Task goal — Reproduce the top of the data verbatim, through and including the line that contains "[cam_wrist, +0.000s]".

─── Records to use ───

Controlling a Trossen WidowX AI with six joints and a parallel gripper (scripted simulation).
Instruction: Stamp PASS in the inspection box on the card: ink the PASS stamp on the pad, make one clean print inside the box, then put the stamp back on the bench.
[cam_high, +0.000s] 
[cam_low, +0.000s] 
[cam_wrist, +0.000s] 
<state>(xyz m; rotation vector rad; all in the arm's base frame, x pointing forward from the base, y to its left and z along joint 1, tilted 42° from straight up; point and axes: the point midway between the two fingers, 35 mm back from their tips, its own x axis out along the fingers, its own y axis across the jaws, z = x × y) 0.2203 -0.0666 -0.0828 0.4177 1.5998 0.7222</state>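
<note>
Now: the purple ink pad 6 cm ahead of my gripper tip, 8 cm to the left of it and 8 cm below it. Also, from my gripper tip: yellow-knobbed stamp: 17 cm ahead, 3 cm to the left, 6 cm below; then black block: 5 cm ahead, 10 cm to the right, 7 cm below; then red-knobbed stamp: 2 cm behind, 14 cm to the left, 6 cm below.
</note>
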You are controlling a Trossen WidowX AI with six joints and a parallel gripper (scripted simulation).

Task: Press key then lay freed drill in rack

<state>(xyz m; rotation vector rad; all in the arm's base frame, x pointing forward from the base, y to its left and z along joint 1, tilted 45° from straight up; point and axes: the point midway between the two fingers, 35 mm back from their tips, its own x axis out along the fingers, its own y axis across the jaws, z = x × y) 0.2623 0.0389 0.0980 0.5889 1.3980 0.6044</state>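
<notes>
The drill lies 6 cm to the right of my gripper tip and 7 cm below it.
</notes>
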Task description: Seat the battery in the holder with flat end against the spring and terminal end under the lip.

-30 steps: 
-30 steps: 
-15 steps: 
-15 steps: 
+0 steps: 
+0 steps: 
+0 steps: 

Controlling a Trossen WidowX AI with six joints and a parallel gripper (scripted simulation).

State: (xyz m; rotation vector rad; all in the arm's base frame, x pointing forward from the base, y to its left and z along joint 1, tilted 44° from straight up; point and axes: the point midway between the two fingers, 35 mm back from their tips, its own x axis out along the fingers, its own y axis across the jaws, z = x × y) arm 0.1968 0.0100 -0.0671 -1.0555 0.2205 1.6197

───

Expected output —
Controlling a Trossen WidowX AI with six joints and a parallel gripper (scripted simulation).
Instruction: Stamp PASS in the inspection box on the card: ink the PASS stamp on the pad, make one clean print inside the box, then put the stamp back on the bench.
[cam_high, +0.000s] 
[cam_low, +0.000s] 
[cam_wrist, +0.000s] 

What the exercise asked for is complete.